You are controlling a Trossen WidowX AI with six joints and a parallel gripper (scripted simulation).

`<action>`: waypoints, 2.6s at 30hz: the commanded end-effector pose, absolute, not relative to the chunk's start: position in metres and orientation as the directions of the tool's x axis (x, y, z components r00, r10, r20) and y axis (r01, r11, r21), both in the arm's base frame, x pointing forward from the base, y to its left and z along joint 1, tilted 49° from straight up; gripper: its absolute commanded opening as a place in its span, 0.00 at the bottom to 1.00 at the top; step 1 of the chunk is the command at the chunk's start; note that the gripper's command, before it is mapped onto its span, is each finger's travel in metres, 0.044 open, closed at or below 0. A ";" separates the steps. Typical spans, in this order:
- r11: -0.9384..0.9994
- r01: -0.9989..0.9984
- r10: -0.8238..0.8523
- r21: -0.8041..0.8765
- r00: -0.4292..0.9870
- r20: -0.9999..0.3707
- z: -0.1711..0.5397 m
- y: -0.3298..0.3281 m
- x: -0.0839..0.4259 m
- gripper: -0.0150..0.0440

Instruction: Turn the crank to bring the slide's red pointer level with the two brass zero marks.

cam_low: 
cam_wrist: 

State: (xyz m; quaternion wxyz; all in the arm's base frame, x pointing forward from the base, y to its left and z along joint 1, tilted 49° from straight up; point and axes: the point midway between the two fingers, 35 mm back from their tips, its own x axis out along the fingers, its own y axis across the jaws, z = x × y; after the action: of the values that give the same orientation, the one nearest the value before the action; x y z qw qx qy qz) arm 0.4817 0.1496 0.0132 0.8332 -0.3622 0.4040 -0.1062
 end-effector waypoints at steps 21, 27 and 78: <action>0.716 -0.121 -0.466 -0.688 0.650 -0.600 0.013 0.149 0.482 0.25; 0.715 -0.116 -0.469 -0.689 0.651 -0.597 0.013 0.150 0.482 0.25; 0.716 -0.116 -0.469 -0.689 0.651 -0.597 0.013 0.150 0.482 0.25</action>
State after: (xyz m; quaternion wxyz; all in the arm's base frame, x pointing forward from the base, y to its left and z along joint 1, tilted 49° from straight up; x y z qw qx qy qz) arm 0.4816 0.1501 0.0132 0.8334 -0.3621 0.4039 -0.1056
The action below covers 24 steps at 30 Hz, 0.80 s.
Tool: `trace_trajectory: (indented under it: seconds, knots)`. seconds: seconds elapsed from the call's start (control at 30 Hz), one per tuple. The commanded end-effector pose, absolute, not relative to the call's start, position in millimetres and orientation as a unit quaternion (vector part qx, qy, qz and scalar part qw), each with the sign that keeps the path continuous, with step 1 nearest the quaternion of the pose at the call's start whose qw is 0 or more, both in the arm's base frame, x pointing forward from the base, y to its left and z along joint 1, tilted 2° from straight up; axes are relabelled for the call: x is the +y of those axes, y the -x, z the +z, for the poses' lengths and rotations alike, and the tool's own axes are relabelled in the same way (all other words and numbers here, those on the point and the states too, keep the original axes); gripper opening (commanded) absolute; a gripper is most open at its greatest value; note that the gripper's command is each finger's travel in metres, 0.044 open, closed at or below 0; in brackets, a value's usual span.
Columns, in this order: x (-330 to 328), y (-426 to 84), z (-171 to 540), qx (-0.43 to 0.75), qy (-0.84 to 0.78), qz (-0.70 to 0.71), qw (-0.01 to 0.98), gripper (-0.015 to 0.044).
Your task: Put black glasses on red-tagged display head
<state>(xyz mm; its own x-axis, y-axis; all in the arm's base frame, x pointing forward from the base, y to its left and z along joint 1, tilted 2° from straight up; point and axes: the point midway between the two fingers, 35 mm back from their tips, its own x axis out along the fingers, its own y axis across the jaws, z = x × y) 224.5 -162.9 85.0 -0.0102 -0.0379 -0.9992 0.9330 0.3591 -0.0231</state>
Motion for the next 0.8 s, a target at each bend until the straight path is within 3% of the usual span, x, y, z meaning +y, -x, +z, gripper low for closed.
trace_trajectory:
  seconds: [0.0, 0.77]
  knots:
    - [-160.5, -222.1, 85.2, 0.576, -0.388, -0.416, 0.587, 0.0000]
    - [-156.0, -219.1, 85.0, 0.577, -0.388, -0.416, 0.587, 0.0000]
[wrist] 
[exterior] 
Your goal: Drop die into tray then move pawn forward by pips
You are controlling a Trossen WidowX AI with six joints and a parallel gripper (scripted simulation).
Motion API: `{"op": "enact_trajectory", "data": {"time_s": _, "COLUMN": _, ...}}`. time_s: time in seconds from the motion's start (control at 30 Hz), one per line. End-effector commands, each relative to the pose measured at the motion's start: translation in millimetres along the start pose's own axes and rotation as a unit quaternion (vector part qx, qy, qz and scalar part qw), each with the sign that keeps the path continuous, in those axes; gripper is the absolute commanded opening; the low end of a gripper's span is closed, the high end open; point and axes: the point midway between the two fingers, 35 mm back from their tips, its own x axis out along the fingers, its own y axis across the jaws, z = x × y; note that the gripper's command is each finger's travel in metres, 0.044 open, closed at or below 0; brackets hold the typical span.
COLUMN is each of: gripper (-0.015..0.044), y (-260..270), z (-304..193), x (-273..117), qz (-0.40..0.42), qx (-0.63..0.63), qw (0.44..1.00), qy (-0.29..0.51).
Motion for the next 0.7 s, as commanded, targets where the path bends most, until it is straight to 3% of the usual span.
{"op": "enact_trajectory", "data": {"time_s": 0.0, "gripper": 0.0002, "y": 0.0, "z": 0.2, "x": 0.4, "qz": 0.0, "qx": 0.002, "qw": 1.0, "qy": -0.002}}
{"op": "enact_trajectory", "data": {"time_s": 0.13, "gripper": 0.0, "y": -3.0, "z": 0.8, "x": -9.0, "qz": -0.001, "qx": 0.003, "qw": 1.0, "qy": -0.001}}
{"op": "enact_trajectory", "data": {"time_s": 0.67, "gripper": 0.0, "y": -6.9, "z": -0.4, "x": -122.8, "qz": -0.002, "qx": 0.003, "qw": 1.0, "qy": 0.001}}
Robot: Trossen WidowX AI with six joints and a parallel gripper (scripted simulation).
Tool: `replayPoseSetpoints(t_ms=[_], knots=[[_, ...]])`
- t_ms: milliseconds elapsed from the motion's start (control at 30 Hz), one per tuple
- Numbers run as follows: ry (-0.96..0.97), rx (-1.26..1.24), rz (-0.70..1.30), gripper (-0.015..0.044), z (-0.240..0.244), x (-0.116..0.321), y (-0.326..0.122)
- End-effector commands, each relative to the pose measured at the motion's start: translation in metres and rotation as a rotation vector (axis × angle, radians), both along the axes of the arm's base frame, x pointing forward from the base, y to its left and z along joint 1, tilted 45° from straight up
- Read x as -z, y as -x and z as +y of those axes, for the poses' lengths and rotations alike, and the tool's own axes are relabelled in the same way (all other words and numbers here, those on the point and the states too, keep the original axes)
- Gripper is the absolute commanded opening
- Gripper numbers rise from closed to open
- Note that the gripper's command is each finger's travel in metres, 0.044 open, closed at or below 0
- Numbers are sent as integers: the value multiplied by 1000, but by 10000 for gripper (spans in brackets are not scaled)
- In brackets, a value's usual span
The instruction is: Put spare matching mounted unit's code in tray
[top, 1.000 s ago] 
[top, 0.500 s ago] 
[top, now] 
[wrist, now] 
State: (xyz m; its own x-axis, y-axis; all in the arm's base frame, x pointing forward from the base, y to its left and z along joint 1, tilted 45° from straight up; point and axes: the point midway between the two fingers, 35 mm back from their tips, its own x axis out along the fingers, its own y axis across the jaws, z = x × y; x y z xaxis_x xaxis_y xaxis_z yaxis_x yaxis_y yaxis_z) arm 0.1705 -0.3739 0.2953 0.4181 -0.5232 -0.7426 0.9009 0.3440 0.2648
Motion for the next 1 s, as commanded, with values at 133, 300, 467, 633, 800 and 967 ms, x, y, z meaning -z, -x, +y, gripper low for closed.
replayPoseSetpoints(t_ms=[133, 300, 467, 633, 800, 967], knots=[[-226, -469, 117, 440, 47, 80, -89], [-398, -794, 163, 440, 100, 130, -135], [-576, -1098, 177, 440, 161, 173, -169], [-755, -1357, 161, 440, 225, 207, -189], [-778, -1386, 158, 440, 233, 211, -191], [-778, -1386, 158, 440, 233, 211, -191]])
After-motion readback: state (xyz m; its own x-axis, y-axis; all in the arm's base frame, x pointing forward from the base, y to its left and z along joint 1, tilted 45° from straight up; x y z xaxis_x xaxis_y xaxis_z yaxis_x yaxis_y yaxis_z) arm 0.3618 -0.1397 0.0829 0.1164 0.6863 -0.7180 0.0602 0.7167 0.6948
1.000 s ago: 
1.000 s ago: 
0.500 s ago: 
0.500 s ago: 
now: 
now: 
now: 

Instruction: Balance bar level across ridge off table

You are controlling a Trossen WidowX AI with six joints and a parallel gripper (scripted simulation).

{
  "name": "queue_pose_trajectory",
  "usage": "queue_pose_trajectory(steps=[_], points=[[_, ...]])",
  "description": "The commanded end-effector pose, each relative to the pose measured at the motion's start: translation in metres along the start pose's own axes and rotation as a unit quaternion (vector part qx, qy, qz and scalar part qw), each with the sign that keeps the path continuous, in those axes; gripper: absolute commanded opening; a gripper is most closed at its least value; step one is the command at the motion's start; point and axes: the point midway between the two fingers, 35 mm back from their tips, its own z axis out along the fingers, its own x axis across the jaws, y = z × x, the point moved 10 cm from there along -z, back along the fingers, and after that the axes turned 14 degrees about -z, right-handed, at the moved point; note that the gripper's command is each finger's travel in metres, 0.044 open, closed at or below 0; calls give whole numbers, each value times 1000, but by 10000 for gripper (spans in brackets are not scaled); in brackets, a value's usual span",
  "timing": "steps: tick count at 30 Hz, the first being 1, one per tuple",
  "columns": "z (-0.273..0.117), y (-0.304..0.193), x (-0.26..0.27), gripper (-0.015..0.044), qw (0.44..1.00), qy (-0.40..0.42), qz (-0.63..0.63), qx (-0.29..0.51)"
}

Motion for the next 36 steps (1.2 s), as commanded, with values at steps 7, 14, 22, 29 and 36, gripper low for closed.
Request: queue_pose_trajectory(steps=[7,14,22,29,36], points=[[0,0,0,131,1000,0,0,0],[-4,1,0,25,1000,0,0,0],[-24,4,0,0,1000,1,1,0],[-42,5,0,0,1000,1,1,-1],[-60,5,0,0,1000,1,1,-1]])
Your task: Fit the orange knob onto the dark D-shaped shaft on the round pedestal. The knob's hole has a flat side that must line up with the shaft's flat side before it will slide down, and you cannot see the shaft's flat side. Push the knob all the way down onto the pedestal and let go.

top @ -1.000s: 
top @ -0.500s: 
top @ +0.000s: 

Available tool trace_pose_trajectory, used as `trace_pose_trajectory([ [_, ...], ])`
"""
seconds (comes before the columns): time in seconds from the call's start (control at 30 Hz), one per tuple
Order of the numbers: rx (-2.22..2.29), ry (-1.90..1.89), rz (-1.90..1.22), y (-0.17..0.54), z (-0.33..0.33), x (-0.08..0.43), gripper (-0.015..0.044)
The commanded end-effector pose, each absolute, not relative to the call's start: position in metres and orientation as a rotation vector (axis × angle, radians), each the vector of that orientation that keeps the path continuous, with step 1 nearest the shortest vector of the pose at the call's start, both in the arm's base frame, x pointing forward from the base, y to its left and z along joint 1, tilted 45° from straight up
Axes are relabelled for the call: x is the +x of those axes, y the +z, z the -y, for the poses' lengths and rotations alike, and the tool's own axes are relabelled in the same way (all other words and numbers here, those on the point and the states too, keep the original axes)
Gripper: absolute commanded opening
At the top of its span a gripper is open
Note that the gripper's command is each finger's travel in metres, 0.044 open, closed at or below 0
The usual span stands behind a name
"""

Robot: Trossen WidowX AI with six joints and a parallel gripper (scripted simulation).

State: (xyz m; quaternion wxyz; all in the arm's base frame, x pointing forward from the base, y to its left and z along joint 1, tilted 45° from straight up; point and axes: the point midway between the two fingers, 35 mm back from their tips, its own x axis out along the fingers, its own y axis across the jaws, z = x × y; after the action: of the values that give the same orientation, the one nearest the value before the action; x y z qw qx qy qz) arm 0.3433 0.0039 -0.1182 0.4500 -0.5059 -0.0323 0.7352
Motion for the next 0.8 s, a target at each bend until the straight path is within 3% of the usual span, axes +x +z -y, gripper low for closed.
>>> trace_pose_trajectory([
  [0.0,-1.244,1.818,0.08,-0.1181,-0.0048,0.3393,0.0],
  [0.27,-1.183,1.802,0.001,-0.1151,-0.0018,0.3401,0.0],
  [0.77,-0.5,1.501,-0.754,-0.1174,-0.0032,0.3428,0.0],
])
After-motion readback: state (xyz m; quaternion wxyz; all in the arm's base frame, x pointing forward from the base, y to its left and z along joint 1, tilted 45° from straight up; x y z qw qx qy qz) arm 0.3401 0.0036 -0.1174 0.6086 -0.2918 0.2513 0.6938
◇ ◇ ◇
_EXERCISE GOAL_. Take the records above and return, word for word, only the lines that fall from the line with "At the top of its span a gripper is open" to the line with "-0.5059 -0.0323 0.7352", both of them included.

_TASK OUTPUT_.
At the top of its span a gripper is open
Note that the gripper's command is each finger's travel in metres, 0.044 open, closed at or below 0
The usual span stands behind a name
"""

Robot: Trossen WidowX AI with six joints and a parallel gripper (scripted simulation).

State: (xyz m; quaternion wxyz; all in the arm's base frame, x pointing forward from the base, y to its left and z along joint 1, tilted 45° from straight up; point and axes: the point midway between the two fingers, 35 mm back from their tips, its own x axis out along the fingers, its own y axis across the jaws, z = x × y; after the action: of the values that give the same orientation, the one nearest the value before the action; x y z qw qx qy qz) arm 0.3433 0.0039 -0.1182 0.4500 -0.5059 -0.0323 0.7352

No additional response is required.